(WHAT TO PRODUCE): Report back the lines in this listing that carry the string "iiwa".

(SUPPLIED DATA):
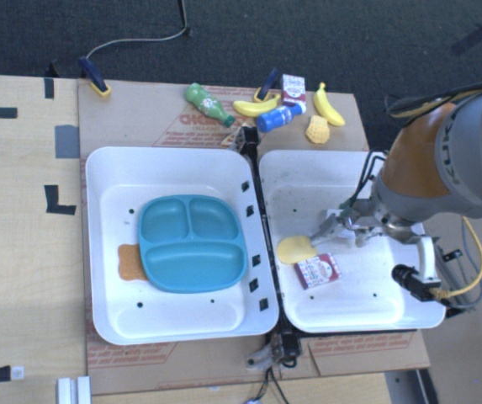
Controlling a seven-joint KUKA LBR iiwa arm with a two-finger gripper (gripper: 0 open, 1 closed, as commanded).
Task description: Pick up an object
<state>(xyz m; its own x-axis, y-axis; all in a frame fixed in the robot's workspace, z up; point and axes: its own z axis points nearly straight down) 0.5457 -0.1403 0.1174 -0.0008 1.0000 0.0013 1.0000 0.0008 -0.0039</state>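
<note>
While the claw [323, 235] hovers, a yellow piece [295, 249] lies beside it.

Arm [468, 154] at 3 o'clock: thick rounded grey casing, smooth, matte sheen. Broad orange band [413, 162] below grey section, toward wrist, curved like sleeve. Wrist section grey, narrower. Gripper [331, 230] metallic grey, thin fingers, small linkages. Thin dark cables along wrist at 12 o'clock side. White bracket [426, 257] at 5 o'clock; black connector [410, 279] beneath; yellow cable [469, 280] looping past it
</note>
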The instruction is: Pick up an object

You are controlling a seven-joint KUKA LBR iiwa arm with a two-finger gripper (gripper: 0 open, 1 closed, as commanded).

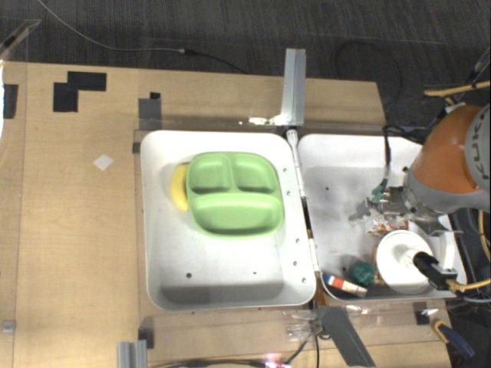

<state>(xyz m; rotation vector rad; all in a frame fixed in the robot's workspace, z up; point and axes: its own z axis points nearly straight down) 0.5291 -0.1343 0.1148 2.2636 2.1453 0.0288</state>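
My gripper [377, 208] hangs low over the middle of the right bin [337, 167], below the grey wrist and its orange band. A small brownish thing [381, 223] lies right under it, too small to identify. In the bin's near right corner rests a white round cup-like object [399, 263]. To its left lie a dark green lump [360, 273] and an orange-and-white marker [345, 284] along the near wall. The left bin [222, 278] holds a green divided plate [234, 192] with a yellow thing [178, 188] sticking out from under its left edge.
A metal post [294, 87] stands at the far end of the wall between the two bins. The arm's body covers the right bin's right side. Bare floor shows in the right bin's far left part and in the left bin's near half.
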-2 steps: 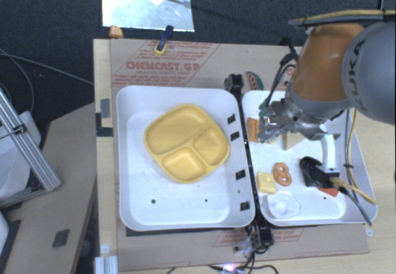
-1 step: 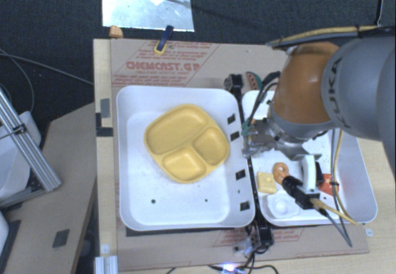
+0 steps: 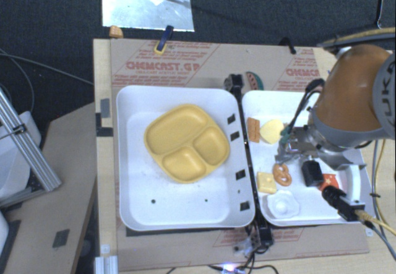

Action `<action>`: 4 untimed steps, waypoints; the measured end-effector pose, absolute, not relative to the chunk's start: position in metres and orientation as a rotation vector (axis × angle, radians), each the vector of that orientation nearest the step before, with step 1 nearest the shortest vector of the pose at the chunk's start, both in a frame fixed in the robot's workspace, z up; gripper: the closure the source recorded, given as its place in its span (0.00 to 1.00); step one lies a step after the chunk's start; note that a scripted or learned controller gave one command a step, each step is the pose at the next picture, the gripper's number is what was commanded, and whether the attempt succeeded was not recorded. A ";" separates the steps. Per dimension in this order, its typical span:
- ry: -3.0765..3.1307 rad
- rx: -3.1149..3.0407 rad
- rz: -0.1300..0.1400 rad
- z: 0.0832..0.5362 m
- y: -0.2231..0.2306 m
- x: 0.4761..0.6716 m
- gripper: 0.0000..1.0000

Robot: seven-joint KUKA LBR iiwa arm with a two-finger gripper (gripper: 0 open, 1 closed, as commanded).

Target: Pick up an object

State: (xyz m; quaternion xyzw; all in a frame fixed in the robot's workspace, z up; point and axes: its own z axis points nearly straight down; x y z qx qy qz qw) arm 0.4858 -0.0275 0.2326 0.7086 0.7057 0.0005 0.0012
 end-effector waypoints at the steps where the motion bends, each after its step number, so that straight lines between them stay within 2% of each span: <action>1: 2.236 2.212 0.001 0.191 0.050 0.509 1.00; 2: 2.238 2.211 0.001 0.176 0.131 0.485 1.00; 3: 2.223 2.220 0.001 0.177 0.125 0.487 0.00; 4: 2.212 2.222 0.004 0.185 0.051 0.547 0.00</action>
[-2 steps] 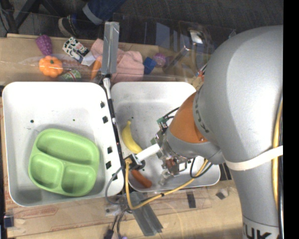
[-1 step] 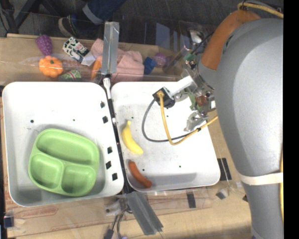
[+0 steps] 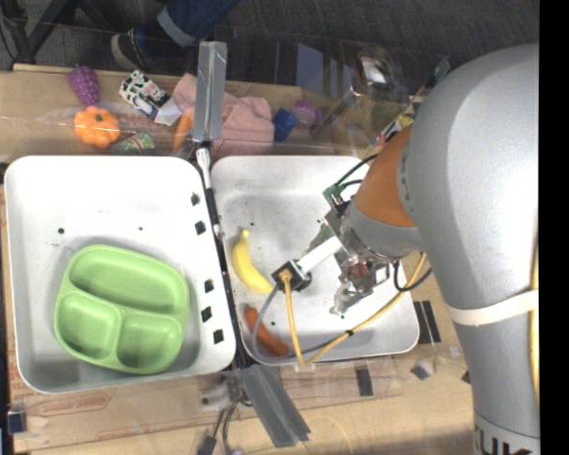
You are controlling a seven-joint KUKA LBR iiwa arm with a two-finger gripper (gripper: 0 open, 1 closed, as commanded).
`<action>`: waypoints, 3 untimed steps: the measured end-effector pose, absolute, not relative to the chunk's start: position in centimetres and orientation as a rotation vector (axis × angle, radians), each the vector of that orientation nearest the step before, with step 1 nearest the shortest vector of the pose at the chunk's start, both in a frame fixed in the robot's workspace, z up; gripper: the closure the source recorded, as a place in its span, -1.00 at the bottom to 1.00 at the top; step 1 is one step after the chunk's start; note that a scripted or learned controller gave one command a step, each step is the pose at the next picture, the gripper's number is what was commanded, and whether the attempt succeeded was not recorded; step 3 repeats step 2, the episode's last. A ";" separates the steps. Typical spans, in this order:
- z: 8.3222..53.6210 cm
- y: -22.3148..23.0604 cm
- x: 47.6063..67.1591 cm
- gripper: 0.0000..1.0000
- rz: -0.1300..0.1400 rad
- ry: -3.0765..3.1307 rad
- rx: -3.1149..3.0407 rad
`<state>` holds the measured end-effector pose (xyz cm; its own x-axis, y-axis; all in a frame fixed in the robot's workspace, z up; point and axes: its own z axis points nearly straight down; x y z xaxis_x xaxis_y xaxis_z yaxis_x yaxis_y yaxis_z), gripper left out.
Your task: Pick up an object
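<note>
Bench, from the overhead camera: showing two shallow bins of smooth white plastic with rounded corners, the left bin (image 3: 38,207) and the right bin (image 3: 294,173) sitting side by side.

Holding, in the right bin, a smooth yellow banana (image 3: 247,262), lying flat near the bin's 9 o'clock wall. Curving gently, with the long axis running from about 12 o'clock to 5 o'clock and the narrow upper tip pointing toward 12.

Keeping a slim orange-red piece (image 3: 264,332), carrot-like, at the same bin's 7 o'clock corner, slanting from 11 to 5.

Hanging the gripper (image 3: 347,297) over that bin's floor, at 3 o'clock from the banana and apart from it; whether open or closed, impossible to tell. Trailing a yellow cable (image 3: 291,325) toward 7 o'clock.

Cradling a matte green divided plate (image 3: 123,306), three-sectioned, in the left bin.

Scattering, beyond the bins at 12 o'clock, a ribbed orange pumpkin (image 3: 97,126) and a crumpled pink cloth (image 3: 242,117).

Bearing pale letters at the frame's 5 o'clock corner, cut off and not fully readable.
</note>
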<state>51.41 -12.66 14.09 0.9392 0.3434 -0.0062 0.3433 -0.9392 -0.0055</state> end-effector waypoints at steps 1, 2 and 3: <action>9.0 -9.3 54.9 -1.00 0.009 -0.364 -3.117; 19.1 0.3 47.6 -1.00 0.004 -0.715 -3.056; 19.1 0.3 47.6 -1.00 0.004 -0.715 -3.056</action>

(ANSWER TO THE PROBLEM):
Controlling a seven-joint KUKA LBR iiwa arm with a two-finger gripper (gripper: 0 open, 1 closed, as commanded).
You are controlling a seven-joint KUKA LBR iiwa arm with a two-finger gripper (gripper: 0 open, 1 closed, as commanded).
Robot: seven-joint KUKA LBR iiwa arm with a two-finger gripper (gripper: 0 open, 1 closed, as commanded).
You are controlling a seven-joint KUKA LBR iiwa arm with a two-finger gripper (gripper: 0 open, 1 closed, as commanded).

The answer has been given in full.